As a part of migration to ES7 I started a new cluster with the same ansible role, same configs, same hardware.
everything is the same.
Initial load is usually pretty high but no issues happened as expected.
Then the second process that sort of merges some documents using aggregation queries. Got an error. The culprit was the size of buckets is set to 2000000 (different topic why it's set to this number). Though only a small portion returned back due to bucket_selector pipeline agg.
Example with nested query which is a bit more complex than aggs without nested we have:
GET index_id1/_search
{
"size": 0,
"aggs": {
"byNested": {
"nested": {
"path": "nestedObjects"
},
"aggs": {
"sameIds": {
"terms": {
"script": {
"lang": "painless",
"source": "return doc['nestedObjects.id'].value"
},
"size": 2000000 <-- too big
},
"aggs": {
"byId": {
"reverse_nested": {}
},
"byId_bucket_filter": {
"bucket_selector": {
"buckets_path": {
"totalCount": "byId._count"
},
"script": {
"source": "params.totalCount > 1"
}
}
}
}
}
}
}
}
}
Before adjusting the client and switching to composite aggregation I wanted to let it finish with the test next day and changed "search.max_buckets" to 2000000. The rest is the same as on ES6.8
Next day I found out that although the test es7 cluster hadn't been used at all, on 4 nodes elasticsearch service died. checked RAM and looked like this. jvm ate up everything:
Restarted the service on all nodes with es_heap_size 50% of ram = 16g and continued the process with aggregations. Got this:
type: circuit_breaking_exception Reason: "[parent] Data too large, data for [<http_request>] would be [16518949320/15.3gb], which is larger than the limit of [16254631936/15.1gb], real usage: [16518948880/15.3gb], new bytes reserved: [440/440b], usages [request=16440/16kb, fielddata=317/317b, in_flight_requests=154603580/147.4mb, accounting=540721543/515.6mb]"

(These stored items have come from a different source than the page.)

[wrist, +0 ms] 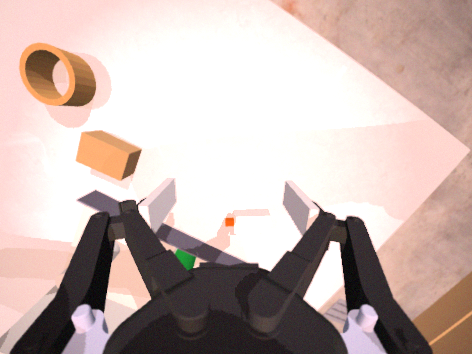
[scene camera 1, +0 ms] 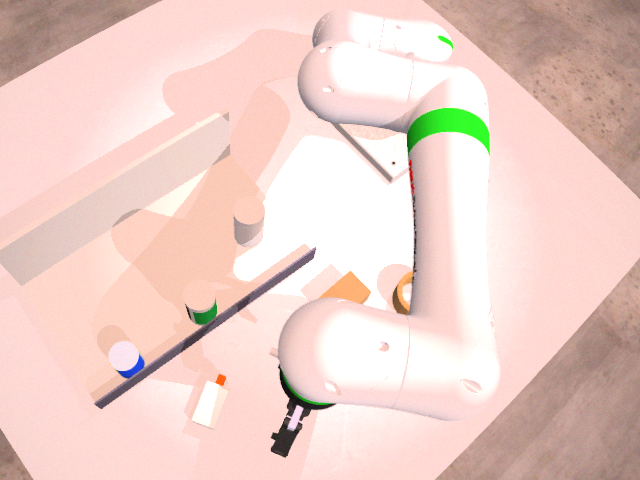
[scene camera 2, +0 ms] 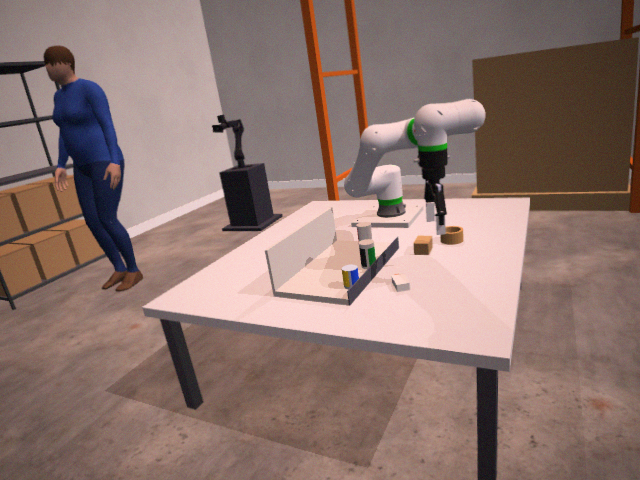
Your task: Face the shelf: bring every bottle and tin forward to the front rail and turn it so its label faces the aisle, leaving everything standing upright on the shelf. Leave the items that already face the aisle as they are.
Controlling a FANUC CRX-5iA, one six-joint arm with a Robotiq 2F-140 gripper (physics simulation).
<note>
My gripper (scene camera 2: 435,227) is open, with nothing in its grasp. The table carries a tape roll (wrist: 38,60), a white bottle with orange cap (scene camera 1: 214,396) and a tan cardboard box (scene camera 1: 349,287). Further things: a plain white tin (scene camera 1: 248,212).
The white bottle with orange cap shows as well in the wrist view (wrist: 245,221). The tan cardboard box shows as well in the wrist view (wrist: 103,152). My gripper is seen too in the wrist view (wrist: 230,191) and in scene camera 1 (scene camera 1: 299,398).
</note>
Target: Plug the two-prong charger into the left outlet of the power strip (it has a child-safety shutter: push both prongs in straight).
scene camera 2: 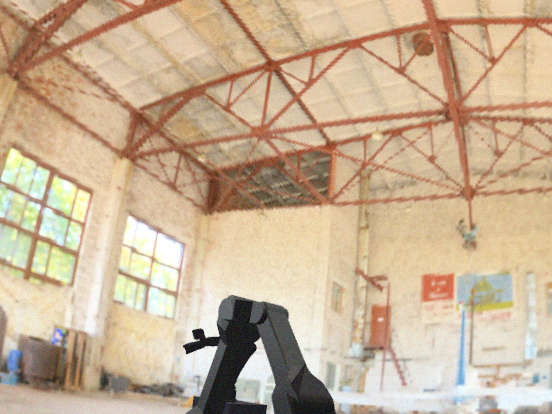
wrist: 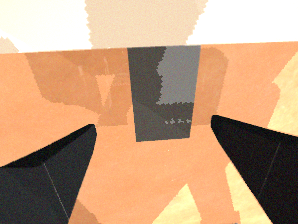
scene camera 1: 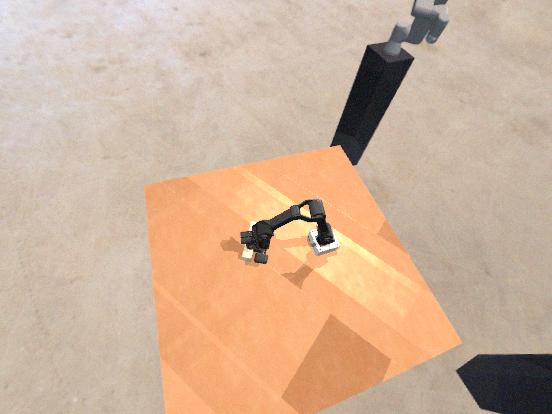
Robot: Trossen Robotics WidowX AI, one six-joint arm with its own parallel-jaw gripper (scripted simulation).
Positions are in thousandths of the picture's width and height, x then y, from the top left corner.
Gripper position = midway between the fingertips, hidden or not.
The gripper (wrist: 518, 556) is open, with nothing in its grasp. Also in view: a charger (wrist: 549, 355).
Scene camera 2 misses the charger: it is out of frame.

Ok, found out that between ES7.4 and 6.8 the difference is that the parent breaker takes real memory usage into account. Set it to indices.breaker.total.use_real_memory: false as on ES6.8 there is no such thing.
Ran the process again - no more issues.
So the only difference in terms of cluster config is that ES6.8 es_heap_size = 20g (or 63%) vs ES7.4 es_heap_size = 16g ( or 50%).

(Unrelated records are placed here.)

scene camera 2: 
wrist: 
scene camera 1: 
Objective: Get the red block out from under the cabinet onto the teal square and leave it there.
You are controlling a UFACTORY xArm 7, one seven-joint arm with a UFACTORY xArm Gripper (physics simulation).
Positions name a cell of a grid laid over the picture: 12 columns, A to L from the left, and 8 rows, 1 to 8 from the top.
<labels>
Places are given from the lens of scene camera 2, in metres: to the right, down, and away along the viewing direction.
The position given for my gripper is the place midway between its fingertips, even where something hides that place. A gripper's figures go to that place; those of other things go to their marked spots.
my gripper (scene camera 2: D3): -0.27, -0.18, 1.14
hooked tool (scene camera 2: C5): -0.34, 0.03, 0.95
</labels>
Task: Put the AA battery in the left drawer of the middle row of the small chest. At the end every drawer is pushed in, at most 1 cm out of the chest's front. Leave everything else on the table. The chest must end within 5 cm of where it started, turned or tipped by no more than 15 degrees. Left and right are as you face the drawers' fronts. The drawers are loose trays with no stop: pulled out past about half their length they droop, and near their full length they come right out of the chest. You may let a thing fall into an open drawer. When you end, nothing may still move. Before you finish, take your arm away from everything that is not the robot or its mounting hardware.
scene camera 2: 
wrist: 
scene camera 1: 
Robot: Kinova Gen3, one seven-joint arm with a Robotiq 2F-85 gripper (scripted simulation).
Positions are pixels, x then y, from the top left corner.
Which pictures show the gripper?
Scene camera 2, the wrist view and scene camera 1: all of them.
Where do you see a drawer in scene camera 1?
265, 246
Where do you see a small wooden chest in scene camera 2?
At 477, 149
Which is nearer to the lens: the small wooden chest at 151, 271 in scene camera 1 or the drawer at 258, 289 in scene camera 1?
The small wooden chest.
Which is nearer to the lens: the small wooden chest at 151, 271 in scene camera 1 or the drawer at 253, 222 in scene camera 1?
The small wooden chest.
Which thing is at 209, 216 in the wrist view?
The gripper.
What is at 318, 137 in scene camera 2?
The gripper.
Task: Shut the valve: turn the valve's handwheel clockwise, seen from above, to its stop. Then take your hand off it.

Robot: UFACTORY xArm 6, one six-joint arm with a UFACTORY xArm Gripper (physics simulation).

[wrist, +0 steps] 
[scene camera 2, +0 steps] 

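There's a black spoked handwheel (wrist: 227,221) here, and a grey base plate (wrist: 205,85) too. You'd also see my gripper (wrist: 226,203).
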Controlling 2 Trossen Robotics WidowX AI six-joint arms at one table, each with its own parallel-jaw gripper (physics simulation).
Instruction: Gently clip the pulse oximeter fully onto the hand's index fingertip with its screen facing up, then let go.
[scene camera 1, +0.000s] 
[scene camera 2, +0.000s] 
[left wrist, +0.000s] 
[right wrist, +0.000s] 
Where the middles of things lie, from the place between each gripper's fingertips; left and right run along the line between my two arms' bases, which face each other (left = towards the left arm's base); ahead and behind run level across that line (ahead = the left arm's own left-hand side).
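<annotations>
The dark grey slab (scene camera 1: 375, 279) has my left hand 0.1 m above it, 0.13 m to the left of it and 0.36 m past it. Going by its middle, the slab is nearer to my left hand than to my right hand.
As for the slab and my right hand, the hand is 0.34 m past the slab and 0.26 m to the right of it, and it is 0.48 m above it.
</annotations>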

Next 10 hrs nobody touched the cluster though i see this pattern:
Memory graph for ES7 for the past 10hrs NOT being used:
Memory graph for ES6 for the whole week being used:
I understand the issue with the aggregation and as I mentioned will switch to composite to get buckets - different topic.

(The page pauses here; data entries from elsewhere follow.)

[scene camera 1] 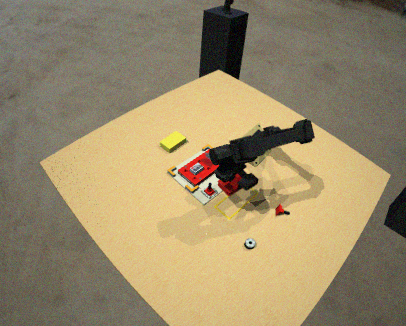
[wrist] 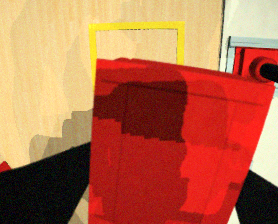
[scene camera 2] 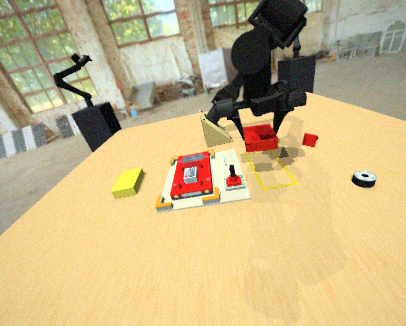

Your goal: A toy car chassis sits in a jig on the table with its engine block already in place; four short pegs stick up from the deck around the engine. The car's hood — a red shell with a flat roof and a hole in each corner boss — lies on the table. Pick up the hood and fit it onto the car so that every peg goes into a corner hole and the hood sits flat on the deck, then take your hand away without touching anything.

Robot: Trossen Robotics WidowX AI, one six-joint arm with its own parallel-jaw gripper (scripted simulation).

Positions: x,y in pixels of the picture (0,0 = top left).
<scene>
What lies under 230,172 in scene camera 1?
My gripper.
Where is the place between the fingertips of my gripper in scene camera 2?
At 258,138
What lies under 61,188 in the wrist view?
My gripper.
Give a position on a red hood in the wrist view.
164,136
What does my gripper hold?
A red hood.
</scene>
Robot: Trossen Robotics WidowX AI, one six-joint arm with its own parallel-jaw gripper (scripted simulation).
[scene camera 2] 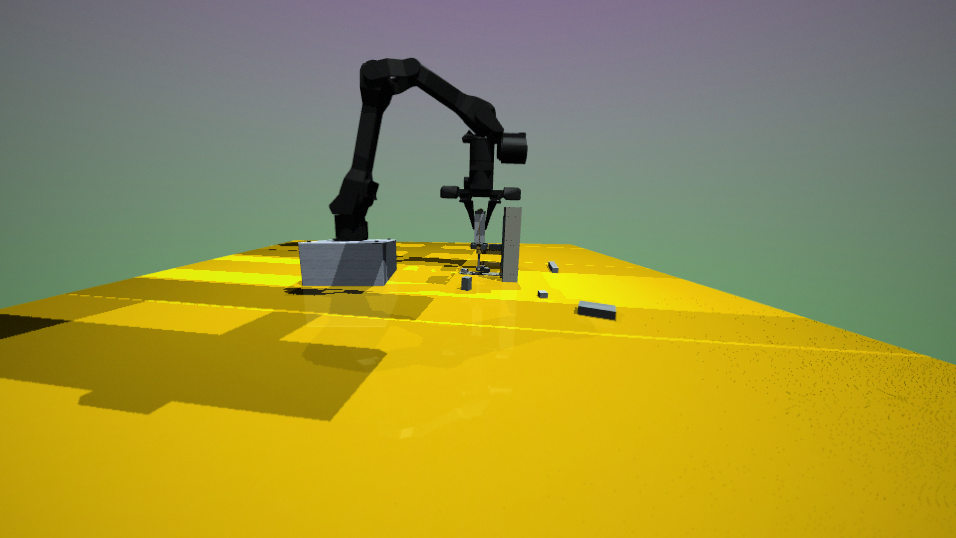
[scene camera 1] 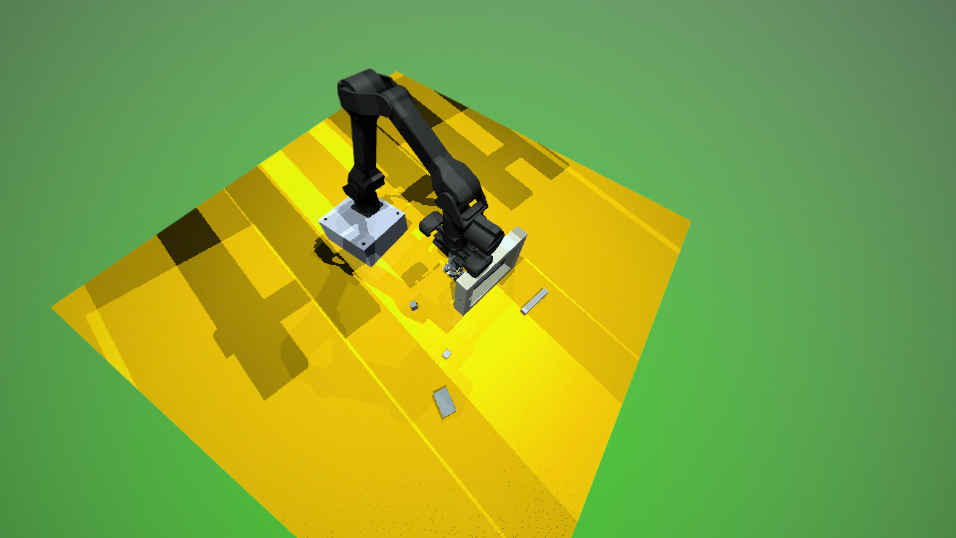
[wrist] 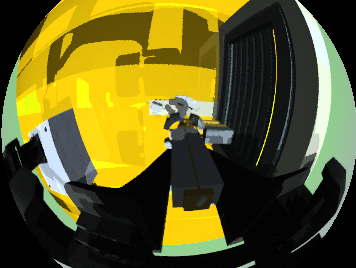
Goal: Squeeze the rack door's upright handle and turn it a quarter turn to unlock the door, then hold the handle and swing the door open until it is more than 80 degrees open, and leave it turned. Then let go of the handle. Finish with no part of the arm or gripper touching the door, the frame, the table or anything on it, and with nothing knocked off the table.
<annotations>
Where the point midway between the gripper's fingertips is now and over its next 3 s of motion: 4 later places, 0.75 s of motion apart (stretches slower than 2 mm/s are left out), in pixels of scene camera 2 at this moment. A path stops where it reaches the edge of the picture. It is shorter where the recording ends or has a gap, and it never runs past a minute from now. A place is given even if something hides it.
My gripper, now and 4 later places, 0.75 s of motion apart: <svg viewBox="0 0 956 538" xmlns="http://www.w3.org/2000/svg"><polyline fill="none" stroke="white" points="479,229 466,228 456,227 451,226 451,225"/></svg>
</annotations>
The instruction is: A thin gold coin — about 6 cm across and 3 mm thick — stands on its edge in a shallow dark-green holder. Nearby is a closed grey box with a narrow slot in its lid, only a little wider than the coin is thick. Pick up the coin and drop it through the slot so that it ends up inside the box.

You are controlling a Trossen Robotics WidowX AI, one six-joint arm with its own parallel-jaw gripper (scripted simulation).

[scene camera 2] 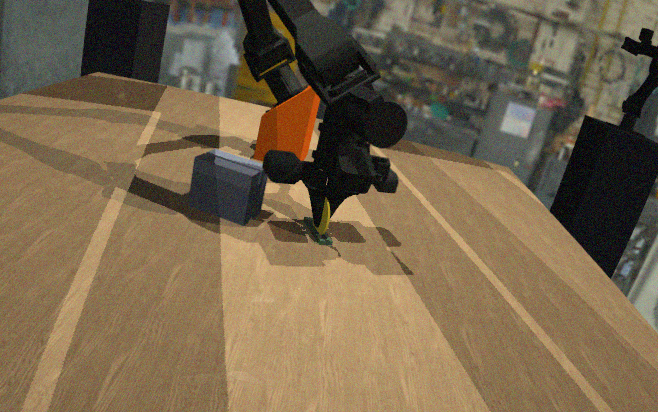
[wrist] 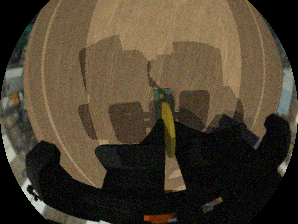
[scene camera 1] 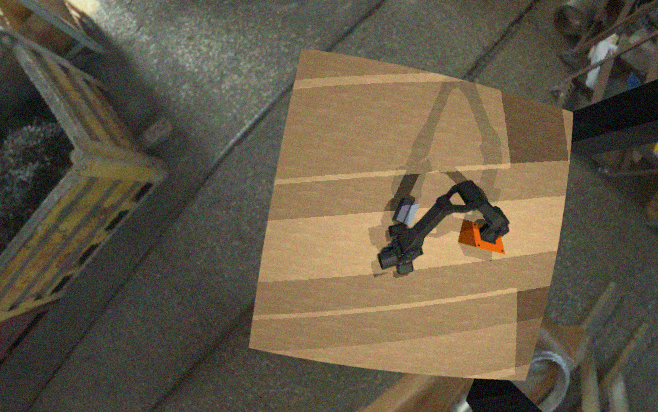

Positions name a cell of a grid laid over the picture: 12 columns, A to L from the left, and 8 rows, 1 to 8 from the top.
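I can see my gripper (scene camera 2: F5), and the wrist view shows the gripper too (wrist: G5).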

My question is why ES7 RAM consumption pattern is so different than on ES6.8 (same configs/envs/hardware)? I see these zig-zags on ES7 but it's growing. After every clean up consumed memory is higher then it was after previous cleanup. Should I expect it to consume the RAM again and die? Maybe there is anything to track what is exactly causing it grow while not used?
Is there anything else I could adjust before diving into aggregations update? Maybe GC settings or..?
Also why switching off real memory usage for the parent breaker did the trick?